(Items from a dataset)

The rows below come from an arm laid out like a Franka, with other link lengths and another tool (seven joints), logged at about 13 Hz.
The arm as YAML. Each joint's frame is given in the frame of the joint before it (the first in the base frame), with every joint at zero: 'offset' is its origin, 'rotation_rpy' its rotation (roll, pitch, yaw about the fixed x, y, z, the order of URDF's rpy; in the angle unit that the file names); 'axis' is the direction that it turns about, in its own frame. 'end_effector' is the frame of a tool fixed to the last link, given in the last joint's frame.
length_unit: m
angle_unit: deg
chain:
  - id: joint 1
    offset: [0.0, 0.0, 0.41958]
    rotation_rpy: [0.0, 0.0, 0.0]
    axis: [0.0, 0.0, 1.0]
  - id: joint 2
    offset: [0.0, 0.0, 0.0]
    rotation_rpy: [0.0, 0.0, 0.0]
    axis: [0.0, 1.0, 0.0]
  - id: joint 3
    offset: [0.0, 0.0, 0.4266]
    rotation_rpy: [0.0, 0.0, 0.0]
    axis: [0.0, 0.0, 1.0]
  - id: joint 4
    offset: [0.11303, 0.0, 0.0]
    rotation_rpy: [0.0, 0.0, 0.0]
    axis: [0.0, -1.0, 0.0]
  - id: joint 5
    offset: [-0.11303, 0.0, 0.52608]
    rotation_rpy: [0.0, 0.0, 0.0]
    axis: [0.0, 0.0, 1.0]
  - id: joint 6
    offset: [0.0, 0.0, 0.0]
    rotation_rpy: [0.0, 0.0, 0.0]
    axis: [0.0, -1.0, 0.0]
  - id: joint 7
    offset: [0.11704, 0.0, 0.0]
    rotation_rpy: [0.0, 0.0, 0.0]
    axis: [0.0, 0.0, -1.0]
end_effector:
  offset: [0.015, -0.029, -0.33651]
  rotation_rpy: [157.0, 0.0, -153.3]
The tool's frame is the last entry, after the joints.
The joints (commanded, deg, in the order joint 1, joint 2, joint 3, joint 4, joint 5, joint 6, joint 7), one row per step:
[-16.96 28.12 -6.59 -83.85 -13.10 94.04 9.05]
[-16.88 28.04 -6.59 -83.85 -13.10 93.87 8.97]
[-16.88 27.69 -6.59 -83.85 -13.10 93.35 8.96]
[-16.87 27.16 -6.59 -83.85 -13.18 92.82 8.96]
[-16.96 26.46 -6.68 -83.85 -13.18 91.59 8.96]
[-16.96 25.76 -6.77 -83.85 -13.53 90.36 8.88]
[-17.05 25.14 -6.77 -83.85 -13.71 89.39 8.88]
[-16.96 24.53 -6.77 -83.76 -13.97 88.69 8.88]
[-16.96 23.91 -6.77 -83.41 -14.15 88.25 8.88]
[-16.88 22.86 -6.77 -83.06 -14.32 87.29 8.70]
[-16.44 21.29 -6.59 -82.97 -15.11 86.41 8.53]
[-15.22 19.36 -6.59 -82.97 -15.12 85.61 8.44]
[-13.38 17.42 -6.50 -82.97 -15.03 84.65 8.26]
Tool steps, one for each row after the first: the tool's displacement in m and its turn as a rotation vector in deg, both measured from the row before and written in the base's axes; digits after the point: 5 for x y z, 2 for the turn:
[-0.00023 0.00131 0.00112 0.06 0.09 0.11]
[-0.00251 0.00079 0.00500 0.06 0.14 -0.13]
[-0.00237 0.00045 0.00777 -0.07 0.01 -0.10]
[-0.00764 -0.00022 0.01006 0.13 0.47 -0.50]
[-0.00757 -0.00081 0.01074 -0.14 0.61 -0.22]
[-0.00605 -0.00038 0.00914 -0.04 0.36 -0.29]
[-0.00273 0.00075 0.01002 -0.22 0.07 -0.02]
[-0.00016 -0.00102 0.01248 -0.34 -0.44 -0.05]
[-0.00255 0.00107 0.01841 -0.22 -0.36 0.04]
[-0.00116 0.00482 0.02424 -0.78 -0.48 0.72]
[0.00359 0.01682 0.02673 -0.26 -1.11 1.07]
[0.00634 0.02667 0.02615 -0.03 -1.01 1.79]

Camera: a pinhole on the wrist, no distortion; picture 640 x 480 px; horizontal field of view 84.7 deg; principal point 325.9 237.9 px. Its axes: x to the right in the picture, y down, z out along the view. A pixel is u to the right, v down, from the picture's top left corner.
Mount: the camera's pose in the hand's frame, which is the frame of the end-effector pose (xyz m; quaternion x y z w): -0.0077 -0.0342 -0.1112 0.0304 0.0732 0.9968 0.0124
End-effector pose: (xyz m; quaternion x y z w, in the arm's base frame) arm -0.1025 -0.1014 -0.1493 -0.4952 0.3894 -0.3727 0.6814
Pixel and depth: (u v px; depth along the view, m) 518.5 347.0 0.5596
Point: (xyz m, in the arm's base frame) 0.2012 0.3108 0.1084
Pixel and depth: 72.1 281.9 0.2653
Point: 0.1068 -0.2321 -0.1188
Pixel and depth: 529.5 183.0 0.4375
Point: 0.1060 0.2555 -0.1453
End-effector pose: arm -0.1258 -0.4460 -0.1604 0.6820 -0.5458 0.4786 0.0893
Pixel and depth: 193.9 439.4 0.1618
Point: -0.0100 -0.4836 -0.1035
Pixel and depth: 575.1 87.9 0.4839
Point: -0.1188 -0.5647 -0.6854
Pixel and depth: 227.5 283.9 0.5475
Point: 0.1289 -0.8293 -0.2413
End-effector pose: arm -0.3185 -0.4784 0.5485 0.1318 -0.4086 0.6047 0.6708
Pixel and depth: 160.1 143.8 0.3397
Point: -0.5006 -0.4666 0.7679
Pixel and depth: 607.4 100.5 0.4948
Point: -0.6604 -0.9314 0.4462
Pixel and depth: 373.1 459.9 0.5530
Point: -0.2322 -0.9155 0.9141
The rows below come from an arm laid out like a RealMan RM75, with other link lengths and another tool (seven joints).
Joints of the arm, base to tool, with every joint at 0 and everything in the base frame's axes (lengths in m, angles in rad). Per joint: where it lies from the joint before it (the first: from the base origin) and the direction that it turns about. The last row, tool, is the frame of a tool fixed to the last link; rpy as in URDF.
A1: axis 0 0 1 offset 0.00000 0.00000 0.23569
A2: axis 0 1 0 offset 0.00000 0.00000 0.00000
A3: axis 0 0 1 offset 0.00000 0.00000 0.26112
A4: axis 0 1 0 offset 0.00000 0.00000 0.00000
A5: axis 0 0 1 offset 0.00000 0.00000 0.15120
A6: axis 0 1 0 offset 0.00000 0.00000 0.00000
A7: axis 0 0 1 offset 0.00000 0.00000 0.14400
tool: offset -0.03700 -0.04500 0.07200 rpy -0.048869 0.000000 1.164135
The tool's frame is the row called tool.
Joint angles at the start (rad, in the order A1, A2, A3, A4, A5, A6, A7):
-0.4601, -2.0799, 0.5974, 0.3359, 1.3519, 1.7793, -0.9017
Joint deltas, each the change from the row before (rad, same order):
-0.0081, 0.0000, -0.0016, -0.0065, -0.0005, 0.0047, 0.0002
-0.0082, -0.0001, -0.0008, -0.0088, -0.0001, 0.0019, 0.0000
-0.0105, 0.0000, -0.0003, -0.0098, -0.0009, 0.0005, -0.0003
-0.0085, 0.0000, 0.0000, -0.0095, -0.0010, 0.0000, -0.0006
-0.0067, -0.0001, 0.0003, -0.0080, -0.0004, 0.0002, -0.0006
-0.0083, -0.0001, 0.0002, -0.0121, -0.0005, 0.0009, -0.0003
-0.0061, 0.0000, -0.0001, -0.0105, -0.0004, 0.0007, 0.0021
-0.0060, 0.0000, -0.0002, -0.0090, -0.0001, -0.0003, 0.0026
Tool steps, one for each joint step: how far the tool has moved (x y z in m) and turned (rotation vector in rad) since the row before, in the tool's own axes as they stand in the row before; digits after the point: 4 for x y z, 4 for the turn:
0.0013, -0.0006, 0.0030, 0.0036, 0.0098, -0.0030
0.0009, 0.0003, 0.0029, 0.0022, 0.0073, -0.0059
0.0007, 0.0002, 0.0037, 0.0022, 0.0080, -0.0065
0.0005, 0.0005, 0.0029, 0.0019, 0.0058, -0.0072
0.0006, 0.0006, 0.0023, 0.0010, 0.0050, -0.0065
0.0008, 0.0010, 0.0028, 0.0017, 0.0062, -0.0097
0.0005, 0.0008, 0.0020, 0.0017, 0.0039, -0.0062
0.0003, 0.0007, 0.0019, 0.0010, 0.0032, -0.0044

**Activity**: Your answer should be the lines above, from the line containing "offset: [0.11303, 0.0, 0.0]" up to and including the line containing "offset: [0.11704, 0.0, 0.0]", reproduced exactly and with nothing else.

**Result below**:
    offset: [0.11303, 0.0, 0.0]
    rotation_rpy: [0.0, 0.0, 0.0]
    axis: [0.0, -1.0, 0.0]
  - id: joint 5
    offset: [-0.11303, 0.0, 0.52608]
    rotation_rpy: [0.0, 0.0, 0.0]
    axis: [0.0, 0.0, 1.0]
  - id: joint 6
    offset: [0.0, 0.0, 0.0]
    rotation_rpy: [0.0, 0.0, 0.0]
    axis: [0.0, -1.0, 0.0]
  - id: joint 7
    offset: [0.11704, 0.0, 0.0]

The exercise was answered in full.